Lisa originally put her sickness down to her pregnancy and was delivered a devastating blow when she went for a scan.
“I remember the nurse’s exact words ‘Can you just wait there? I need you to speak to somebody?’ ‘That’s fine,’ I replied, but it wasn’t fine because I thought there was something wrong with the baby. My head was spinning.
“The person that came to see me straight away was an Oncologist she said ‘We have found something and we can tell that it’s a tumour.’ They wanted to cut it out and give me treatment but I said “as soon as you open me up I’m a goner.” They gave me three months to live at Christmas and I am still going. I will fight the fight, I am going down hardcore because I know for a fact if I’d had chemo I would have gone by now. I would have laid vegetating in bed.
“I have bad days and good days. It hurts me to know I am poorly but I am trying to ignore it, but it gets to me more when I am on my own.
“I have got numbers written down on the fridge in case I am alone with the kids. Keeley knows how to use the phone and I have trained her how to react if mummy collapses. She is really good, always offering to help, like putting the clothes in the washer and asking if she can help me.
“When my mum died my brother Andrew was seven like Keeley but he can’t remember much about mum but I know if I died tomorrow Keeley would never forget me.
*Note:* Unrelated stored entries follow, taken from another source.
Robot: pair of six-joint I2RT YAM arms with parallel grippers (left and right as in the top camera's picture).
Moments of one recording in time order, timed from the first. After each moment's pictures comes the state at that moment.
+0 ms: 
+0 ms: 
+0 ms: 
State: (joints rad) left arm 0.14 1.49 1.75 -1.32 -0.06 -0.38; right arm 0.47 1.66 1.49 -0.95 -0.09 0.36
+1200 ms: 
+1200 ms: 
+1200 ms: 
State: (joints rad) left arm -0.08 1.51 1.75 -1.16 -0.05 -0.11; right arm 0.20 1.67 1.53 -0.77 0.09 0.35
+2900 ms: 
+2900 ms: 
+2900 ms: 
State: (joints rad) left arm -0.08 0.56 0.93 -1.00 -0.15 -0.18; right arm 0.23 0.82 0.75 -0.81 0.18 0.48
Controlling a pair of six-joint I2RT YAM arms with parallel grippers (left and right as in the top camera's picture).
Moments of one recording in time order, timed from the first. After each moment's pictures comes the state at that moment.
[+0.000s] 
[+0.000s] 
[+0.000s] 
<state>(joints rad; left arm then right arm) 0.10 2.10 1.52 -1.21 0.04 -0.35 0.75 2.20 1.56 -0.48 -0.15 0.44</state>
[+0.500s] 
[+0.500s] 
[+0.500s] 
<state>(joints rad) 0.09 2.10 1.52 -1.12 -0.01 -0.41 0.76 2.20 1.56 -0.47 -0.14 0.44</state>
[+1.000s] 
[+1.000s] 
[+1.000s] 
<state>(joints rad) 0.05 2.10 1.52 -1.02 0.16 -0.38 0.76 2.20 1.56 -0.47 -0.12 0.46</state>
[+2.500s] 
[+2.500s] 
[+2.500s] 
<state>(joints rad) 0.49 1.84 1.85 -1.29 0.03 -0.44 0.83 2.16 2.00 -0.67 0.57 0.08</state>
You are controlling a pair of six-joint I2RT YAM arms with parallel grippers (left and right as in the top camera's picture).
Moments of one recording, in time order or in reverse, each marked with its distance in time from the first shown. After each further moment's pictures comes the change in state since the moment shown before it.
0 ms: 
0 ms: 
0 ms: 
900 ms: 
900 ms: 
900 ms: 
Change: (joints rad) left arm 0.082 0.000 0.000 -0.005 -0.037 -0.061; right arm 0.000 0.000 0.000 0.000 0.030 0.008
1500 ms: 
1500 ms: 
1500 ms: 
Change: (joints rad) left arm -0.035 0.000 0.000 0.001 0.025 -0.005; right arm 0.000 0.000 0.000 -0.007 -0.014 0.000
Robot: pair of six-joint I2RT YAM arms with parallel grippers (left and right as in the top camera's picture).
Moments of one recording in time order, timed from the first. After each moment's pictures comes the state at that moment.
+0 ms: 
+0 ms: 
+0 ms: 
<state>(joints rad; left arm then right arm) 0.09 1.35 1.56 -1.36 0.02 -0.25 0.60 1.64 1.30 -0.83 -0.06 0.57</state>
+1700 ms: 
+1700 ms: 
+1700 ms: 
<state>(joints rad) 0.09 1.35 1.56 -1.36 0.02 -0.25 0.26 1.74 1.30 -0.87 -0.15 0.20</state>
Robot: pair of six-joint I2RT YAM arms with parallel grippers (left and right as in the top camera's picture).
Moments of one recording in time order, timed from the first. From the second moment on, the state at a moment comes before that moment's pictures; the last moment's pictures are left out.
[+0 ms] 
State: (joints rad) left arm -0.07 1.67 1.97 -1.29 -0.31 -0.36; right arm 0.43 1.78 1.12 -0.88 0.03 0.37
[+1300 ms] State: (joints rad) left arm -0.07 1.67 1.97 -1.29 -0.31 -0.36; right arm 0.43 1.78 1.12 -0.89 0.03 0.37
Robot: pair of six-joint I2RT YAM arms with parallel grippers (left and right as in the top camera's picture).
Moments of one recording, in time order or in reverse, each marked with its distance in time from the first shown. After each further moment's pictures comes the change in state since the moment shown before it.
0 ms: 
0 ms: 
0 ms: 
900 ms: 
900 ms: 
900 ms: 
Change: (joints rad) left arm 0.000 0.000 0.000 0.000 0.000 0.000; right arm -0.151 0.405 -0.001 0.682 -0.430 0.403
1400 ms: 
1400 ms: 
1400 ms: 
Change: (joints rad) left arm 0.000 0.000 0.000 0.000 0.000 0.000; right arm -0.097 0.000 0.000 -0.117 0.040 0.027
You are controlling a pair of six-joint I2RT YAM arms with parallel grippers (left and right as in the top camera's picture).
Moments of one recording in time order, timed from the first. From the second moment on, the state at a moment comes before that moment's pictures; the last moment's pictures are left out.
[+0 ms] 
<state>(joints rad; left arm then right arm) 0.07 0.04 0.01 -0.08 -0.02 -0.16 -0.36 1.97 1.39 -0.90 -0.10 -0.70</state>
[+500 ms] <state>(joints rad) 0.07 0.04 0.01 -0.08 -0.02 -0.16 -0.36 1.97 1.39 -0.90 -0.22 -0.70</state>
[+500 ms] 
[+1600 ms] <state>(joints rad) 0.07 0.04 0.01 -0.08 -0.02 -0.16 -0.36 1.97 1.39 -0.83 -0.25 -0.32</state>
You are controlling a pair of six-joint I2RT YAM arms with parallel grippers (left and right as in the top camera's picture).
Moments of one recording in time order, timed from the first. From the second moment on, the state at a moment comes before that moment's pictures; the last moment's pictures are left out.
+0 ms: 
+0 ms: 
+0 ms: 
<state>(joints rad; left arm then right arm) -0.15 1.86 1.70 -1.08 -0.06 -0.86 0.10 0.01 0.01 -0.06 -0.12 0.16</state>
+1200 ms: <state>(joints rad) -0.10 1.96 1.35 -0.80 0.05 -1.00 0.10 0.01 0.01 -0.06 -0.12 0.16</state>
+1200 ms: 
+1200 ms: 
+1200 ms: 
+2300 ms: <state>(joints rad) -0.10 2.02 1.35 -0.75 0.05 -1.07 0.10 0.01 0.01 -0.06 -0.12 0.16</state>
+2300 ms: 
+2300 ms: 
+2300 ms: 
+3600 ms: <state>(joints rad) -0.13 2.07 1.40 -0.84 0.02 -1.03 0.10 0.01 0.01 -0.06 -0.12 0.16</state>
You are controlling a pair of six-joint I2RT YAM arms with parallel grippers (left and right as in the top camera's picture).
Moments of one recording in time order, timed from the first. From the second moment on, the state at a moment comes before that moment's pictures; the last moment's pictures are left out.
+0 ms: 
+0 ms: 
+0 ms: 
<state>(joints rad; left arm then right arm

I spend a lot of time with her and have built so many memories together.
“I have accepted that it’s going to happen but I am going to live each day as it comes and go down hardcore like I told you. I will carry on drinking, I will carry on smoking, no-one is going to tell me what to do. I just want to spend time with my loved ones really, that is the most precious thing for me. I have planned things, financially and even planned my own funeral.
“I have written individual letters for everyone with songs too. My mum, she dropped down dead and none of us got a letter and I don’t think at the time there were that many Christmas presents from her left even though it was the 20th December that she died. That might have been because she had been ill and complaining of headaches days before her collapse. I went with her to the doctors and they wouldn’t even give her any headache pills, they just told her to sleep.
“Even now to this day if I get a headache I panic. I had this fear of death and worried I would die before I was 29 because that was the age my mum died.
“I came back to Bradford to be with my partner Paul and I like being back in Bradford because I feel close to mum and I can visit her grave where her ashes are at Scholemoor Cemetery.
“I feel blessed having Paul. I love Paul but I have told him if he finds anyone else after I am gone I will come back haunt the bastard!
“My mum wasn’t feisty, she was quite soft and timid. She was an observer and I’m the same. I don’t judge a book by its cover. “I have always cried on mum’s birthday and around Christmas on her memorial days. She has been dead 27 years and she is still in my head and my heart. I can still hear her voice sometimes.
Lisa leans back laughing and tells me, “The last words she spoke to me were ‘**** off, I am skint,’ when I asked her for 10 pence for a Woppa bar!”
“I have some comfort in that mum’s eyes were given up for transplant and Grandma got a letter thanking her for the gift of sight from the mother of the girl that got them.
“There are so many times and not just with this illness, that I have wanted my mum, when my kids were born, when I got married and they were always the hardest days, but I always took a photograph of her with me. I was the same with my grandma when she died because when mum died Gran became my mum. Gran was the voice that kept everyone together.
“Sometimes I feel a presence at the side of my bed. I have told Paul whoever it is coming to the bed better **** off because at the time that I feel it, I think is this it? Is this when I am going? But I haven’t had that for a good few weeks now luckily. I think I will end up stuck in between worlds between heaven and hell!
“At the minute I am positive and cracking on, and that is why I am off to get a beer now. It’s dinnertime, do you want one?”